In the beginning, CPO's product strategy used existing catalog distribution channels to build market presence in the supplemental segment. The business plan then was to enter the much larger, more competitive basal segment with our own textbooks; we would give the equipment away free when sold in packages with the textbooks! The profit margin on textbooks is so large that giving away free equipment made a profitable business model that differentiated us from our competition. When I left the company, CPO was turning true net profits of 14% on sales of $9 million. Our first textbook won 36% of the market for Integrated Physics and Chemistry in Texas, one of the most competitive state adoptions in America. We built a reputation for quality that endures today. I take pride in the knowledge that 350,000 students get to do physics every day, across America, with tools and curriculum that I helped create.

I started CPO with $487,000 of angel capital. To create the first textbook, we needed more than our angels could contribute. As a result, I negotiated the sale of the company to Torstar in 2000, mostly in exchange for working capital. Between 2000 and 2003 we grew from a $1.6 million supplemental equipment maker to a $9 million basal publisher. Our staff grew from 11 to 45 people.

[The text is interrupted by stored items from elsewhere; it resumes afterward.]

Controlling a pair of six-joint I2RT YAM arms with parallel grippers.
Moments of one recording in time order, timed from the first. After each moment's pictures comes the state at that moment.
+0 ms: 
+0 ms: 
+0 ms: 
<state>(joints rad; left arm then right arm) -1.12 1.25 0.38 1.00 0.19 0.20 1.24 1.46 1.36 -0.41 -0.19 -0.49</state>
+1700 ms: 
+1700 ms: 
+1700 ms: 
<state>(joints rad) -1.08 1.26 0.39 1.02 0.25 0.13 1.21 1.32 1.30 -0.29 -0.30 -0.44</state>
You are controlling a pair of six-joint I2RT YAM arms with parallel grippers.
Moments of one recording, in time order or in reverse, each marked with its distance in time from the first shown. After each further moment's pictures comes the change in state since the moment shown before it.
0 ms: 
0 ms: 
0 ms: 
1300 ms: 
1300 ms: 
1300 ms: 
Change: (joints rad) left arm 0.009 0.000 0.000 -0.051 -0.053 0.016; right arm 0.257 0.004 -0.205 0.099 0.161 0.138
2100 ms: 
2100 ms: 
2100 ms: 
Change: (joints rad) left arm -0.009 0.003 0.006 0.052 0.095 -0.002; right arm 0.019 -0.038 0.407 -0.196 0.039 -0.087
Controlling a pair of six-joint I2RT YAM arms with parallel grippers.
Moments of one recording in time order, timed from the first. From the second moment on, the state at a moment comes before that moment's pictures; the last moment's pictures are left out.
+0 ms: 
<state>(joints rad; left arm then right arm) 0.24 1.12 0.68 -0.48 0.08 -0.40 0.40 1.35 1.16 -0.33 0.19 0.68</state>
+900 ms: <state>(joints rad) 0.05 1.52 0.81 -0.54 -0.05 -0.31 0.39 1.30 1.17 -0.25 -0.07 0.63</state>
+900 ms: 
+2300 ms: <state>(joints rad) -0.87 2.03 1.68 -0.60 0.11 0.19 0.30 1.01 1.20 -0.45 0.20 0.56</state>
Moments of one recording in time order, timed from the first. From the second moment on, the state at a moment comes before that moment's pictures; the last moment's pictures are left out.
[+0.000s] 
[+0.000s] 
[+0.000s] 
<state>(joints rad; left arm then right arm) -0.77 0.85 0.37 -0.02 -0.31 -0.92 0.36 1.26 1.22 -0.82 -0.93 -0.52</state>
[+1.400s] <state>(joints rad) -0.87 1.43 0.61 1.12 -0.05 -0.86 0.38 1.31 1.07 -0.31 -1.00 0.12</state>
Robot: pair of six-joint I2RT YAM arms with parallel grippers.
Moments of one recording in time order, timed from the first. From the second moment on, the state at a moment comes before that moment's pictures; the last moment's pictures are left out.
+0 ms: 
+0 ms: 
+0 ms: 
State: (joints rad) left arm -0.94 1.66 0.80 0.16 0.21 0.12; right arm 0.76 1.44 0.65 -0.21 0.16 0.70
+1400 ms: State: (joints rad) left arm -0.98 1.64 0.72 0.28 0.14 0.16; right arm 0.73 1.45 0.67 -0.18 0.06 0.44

We were still the smallest company in Torstar's portfolio, however. When they hastily exited the education business in 2001, CPO was sold off with the rest. The years 2001-2002 were a difficult period. I was one of a three-person team managing Torstar's sale of Delta Education and CPO. I was also writing our first textbook and managing an extraordinary growth rate. I had hired an excellent management team, which was fortunate because CPO's revenues grew six-fold between January 2000 and December 2002. After CPO and Delta Education were acquired by the Wick's Group, I stayed on for a year and a half to see through the successful Texas adoption. I stepped down as president in 2003 to focus on curriculum development, writing two books, Foundations of Physics, and Physics, A First Course, which are still selling well.


Ergopedia

A second reason I left CPO was to explore further the use of animation and video in teaching science. One of my last projects at CPO had been the creation of a video training series that eventually won second place in a worldwide competition for educational programming. The technology of video and animation was maturing rapidly, and I foresaw that a single creative person could do what it once took whole studios to do. Manos Chaniotakis, a friend and colleague I've known since graduate school, was having similar ideas while teaching his classes at MIT. Manos and I started Ergopedia in 2004 with a grant from the US Department of Education to develop practical technology for education. I believe what we are doing today at Ergopedia, with a small but very talented group of people, will set the standard for tomorrow's curriculum.